### WHAT THIS TASK INVOLVES
Type the entries again, word for word.

[[ DATA FOR THE TASK, beginning ]]

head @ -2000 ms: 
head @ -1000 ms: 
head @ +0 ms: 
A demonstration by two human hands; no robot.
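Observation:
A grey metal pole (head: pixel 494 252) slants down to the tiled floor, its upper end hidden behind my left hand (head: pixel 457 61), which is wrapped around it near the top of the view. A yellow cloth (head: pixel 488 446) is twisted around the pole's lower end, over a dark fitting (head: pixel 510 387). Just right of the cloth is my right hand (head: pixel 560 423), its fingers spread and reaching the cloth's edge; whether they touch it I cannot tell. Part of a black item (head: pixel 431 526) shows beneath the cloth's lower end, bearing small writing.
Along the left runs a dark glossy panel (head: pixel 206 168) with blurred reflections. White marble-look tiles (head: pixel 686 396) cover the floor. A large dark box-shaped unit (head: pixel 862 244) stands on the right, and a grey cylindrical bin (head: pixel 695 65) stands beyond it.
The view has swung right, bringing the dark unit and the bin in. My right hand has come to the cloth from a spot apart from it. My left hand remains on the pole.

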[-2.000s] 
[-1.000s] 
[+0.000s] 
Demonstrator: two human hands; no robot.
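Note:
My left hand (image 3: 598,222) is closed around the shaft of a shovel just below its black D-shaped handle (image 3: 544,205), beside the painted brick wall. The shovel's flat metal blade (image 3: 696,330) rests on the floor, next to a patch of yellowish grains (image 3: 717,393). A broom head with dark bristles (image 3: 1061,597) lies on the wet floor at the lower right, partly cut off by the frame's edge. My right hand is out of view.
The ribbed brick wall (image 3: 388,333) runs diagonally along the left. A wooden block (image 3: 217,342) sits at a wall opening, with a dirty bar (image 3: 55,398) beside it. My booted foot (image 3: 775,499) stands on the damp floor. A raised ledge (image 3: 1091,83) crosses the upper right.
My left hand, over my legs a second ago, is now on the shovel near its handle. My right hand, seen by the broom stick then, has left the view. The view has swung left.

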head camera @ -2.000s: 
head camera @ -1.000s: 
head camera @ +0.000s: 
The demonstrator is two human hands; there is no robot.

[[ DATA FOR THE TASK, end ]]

### ANSWER AREA
head @ -2000 ms: 
head @ -1000 ms: 
head @ +0 ms: 
A demonstration by two human hands; no robot.
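Observation:
A grey metal pole (head: pixel 494 252) slants down to the tiled floor, its upper end hidden behind my left hand (head: pixel 457 61), which is wrapped around it near the top of the view. A yellow cloth (head: pixel 488 446) is twisted around the pole's lower end, over a dark fitting (head: pixel 510 387). Just right of the cloth is my right hand (head: pixel 560 423), its fingers spread and reaching the cloth's edge; whether they touch it I cannot tell. Part of a black item (head: pixel 431 526) shows beneath the cloth's lower end, bearing small writing.
Along the left runs a dark glossy panel (head: pixel 206 168) with blurred reflections. White marble-look tiles (head: pixel 686 396) cover the floor. A large dark box-shaped unit (head: pixel 862 244) stands on the right, and a grey cylindrical bin (head: pixel 695 65) stands beyond it.
The view has swung right, bringing the dark unit and the bin in. My right hand has come to the cloth from a spot apart from it. My left hand remains on the pole.
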
[-2.000s] 
[-1.000s] 
[+0.000s] 
Demonstrator: two human hands; no robot.
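Note:
My left hand (image 3: 598,222) is closed around the shaft of a shovel just below its black D-shaped handle (image 3: 544,205), beside the painted brick wall. The shovel's flat metal blade (image 3: 696,330) rests on the floor, next to a patch of yellowish grains (image 3: 717,393). A broom head with dark bristles (image 3: 1061,597) lies on the wet floor at the lower right, partly cut off by the frame's edge. My right hand is out of view.
The ribbed brick wall (image 3: 388,333) runs diagonally along the left. A wooden block (image 3: 217,342) sits at a wall opening, with a dirty bar (image 3: 55,398) beside it. My booted foot (image 3: 775,499) stands on the damp floor. A raised ledge (image 3: 1091,83) crosses the upper right.
My left hand, over my legs a second ago, is now on the shovel near its handle. My right hand, seen by the broom stick then, has left the view. The view has swung left.
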
head camera @ -2.000s: 
head camera @ -1.000s: 
head camera @ +0.000s: 
The demonstrator is two human hands; there is no robot.

This concludes the response.